Unable to open file. Halted.
$./writeFile x
Usage: writeFile filename.ext
$./writeFile x x
Usage: writeFile filename.ext
$./writeFile x x x
Opening file...
Unable to open file. Halted.
$./writeFile x x x x
Opening file...
Unable to open file. Halted.
$./writeFile x x x x x
Usage: writeFile filename.ext
$./writeFile x x x x x x
Usage: writeFile filename.ext
What I've noticed is that if you take the number of arguments including the name of the program, divide by 2, and discard the decimal, if the answer is odd, you'll get my usage error, but if the answer is even, you'll get the unable to open error. This is true up until at least 10 arguments!
How the heck did I manage to do this? And how do I get it to have the expected result?
Instead of
test ebx,2
you want
cmp ebx,2
test performs a bitwise AND between the arguments and throws the result away, except for setting the flags.

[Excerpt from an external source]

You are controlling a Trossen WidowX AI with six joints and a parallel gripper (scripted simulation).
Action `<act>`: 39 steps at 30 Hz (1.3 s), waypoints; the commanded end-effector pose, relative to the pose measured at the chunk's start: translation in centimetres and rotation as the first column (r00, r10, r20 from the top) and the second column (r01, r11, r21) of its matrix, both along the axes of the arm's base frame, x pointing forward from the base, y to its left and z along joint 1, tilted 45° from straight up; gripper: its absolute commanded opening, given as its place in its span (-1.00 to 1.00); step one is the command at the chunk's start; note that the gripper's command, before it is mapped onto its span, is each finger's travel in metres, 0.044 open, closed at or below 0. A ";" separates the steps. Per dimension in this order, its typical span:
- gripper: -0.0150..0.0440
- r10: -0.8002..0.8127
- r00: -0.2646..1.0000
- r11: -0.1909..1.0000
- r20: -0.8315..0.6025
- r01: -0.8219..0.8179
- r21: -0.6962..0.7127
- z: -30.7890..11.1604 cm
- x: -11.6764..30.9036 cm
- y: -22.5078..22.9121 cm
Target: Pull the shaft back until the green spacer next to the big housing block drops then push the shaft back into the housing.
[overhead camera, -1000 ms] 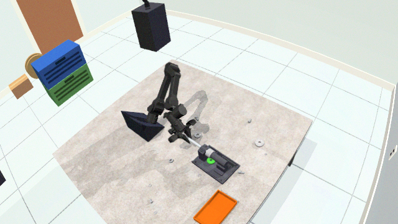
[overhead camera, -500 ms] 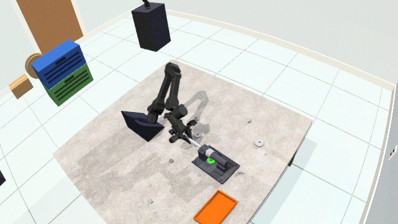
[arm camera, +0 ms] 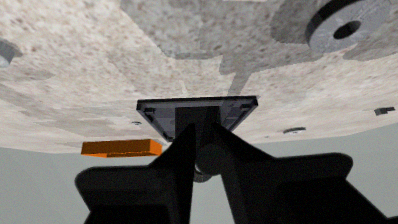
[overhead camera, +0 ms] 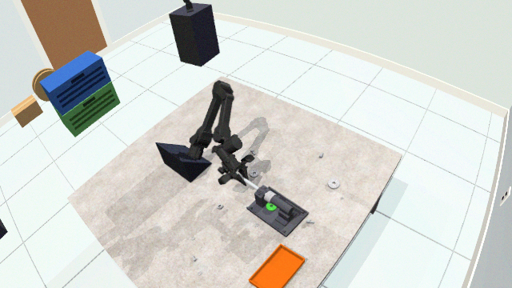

So, in particular ZF will be set if the two arguments have no 1-bits in positions that match. (In your particular case, this works out as setting ZF to the complement of the second-to-lowest bit of ebx).
Conversely cmp subtracts its arguments and throws away the result after setting flags. In that case, ZF will be set if the two arguments are equal.